_EXERCISE_: Scan the data, and whenever a line contains "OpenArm", copy it.

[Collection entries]
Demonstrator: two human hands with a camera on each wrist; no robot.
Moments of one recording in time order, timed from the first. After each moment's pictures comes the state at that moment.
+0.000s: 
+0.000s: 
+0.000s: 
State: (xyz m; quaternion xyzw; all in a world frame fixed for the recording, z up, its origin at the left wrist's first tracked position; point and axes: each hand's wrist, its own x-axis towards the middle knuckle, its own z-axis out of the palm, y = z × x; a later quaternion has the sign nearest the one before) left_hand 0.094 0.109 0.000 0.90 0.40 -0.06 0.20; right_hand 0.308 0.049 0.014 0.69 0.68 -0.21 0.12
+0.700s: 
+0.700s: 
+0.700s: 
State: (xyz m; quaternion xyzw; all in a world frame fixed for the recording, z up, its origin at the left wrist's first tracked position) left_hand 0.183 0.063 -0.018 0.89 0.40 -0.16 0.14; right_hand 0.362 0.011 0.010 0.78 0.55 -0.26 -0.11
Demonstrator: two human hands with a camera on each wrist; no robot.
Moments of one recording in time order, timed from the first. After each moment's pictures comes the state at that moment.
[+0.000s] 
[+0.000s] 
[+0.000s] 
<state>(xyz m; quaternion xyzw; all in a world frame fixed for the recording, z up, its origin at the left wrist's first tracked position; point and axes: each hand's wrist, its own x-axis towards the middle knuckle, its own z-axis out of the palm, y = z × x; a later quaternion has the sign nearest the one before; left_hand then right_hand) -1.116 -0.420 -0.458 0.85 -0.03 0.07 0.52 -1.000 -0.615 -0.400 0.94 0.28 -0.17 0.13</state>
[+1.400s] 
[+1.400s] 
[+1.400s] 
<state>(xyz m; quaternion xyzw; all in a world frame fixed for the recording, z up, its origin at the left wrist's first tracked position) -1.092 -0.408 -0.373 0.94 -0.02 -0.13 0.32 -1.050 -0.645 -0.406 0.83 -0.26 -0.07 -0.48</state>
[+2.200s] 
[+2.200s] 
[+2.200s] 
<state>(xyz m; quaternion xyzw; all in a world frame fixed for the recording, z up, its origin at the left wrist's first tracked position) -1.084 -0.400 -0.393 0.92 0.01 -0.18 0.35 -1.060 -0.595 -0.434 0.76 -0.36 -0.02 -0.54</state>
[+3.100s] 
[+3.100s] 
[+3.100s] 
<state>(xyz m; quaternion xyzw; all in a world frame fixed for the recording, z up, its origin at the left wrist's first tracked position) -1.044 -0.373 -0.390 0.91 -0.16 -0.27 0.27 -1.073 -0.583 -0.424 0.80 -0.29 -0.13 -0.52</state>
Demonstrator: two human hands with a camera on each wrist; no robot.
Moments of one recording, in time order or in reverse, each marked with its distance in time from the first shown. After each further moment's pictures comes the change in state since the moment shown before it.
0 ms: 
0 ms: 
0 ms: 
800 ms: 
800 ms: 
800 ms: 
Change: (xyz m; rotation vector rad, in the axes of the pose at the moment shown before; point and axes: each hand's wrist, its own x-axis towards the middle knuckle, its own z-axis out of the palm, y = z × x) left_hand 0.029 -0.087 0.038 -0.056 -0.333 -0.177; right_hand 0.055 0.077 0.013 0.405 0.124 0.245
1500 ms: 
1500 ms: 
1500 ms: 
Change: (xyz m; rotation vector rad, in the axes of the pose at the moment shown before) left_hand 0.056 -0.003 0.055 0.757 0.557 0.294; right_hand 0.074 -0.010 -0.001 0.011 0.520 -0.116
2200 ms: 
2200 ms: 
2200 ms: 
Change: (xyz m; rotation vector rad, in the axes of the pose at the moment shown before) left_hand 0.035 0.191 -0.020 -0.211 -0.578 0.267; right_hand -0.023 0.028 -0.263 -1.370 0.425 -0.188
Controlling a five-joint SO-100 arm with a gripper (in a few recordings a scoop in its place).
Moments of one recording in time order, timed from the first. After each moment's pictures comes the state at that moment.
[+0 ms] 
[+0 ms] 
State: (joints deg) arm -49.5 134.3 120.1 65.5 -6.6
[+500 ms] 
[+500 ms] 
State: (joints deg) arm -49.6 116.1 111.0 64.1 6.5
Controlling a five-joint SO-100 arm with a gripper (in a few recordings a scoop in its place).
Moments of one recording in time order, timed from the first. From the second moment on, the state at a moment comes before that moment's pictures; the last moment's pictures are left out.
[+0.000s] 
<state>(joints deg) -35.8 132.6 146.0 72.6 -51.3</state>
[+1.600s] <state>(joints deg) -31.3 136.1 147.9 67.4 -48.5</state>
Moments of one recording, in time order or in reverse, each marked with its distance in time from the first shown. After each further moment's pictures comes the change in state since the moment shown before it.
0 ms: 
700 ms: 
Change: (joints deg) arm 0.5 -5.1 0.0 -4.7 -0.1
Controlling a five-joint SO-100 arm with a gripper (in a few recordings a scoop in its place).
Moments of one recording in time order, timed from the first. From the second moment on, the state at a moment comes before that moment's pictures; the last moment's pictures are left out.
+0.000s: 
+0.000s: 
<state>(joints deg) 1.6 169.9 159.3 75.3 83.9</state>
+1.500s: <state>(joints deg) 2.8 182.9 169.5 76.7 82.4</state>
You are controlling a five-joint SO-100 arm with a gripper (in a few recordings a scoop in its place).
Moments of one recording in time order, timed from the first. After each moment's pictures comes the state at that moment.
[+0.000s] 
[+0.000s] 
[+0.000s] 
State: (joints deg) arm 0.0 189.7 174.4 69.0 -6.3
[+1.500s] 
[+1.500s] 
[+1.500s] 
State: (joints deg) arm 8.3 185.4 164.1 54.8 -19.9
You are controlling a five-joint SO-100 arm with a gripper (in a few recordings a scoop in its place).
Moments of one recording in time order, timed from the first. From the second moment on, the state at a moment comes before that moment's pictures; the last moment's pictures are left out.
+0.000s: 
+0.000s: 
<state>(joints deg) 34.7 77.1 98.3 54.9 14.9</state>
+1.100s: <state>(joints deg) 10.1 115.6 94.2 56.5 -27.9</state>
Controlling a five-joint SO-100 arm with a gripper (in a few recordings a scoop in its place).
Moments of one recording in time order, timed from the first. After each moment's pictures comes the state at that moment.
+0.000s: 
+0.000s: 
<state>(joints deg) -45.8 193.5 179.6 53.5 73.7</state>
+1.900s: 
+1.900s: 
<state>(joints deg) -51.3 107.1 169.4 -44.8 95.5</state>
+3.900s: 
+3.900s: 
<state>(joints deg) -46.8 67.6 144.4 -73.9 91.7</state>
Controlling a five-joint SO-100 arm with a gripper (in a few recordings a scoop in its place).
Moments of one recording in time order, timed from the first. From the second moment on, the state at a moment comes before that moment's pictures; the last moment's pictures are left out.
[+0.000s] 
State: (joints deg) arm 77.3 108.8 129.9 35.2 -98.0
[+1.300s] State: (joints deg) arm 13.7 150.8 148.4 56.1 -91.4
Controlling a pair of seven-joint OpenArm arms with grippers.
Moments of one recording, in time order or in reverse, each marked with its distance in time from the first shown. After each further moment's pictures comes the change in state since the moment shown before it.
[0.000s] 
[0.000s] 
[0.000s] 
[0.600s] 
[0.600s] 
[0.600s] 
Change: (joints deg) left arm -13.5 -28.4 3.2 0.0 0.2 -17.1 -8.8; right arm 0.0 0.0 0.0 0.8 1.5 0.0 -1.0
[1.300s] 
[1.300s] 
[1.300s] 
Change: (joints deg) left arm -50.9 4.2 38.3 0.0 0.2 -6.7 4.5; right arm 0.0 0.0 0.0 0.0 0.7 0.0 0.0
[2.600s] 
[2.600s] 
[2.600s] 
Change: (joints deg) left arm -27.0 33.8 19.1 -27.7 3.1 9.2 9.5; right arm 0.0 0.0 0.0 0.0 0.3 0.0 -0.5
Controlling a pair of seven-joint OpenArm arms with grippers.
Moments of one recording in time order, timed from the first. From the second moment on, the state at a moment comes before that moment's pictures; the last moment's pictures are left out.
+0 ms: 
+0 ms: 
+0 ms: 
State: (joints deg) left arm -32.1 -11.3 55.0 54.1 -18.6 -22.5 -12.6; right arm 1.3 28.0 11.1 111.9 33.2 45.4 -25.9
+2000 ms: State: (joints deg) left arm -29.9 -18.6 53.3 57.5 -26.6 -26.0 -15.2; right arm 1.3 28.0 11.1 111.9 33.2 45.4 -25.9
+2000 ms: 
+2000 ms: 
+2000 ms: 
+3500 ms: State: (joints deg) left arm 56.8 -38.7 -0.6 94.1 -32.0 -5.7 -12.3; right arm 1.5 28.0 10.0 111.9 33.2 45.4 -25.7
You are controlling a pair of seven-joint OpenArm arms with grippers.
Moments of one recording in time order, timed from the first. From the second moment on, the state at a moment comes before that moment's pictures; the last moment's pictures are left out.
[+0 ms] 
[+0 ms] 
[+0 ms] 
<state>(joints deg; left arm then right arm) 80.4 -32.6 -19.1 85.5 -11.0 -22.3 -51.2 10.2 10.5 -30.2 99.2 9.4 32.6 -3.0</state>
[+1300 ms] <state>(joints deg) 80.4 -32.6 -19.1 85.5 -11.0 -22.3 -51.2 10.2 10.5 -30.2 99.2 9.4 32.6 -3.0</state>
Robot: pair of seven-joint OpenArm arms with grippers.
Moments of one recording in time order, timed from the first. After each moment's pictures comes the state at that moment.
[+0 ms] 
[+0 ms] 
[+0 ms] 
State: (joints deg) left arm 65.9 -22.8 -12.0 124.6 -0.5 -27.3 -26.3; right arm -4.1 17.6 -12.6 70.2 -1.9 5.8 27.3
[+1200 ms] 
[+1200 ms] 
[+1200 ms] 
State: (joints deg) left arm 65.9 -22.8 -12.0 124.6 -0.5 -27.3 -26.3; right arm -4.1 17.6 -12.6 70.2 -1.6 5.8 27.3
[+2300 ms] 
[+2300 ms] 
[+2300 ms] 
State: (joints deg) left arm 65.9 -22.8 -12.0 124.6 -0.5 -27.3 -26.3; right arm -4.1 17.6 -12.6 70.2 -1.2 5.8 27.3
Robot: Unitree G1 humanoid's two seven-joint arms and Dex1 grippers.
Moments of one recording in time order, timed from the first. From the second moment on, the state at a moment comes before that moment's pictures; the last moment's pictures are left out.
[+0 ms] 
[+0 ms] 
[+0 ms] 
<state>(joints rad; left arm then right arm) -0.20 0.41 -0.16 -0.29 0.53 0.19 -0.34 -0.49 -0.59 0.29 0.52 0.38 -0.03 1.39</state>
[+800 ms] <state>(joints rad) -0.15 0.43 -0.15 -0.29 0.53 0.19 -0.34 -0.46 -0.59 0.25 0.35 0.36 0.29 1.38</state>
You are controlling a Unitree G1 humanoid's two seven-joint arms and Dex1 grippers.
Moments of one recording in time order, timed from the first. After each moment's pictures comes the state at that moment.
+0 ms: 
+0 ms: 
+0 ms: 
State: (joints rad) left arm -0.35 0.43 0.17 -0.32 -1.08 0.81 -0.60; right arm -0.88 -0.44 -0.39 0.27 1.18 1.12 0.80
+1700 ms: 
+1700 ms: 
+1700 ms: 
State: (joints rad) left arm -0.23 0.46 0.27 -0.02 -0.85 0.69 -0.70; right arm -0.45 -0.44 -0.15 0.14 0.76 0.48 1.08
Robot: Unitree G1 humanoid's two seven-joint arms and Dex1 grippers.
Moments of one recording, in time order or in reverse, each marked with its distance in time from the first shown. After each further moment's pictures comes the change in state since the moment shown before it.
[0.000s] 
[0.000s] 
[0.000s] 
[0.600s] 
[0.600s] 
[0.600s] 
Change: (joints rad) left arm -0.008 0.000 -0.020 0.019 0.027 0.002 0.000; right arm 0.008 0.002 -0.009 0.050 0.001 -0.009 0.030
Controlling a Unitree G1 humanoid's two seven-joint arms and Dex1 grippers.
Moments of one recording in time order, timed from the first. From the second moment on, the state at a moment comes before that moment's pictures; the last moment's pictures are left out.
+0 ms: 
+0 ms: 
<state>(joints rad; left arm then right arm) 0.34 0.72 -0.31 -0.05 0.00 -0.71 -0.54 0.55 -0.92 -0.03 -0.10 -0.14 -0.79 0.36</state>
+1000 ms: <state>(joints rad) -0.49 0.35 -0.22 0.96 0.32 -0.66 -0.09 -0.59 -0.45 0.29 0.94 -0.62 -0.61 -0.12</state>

_ANSWER SECTION_:
Controlling a pair of seven-joint OpenArm arms with grippers.
Controlling a pair of seven-joint OpenArm arms with grippers.
You are controlling a pair of seven-joint OpenArm arms with grippers.
Robot: pair of seven-joint OpenArm arms with grippers.

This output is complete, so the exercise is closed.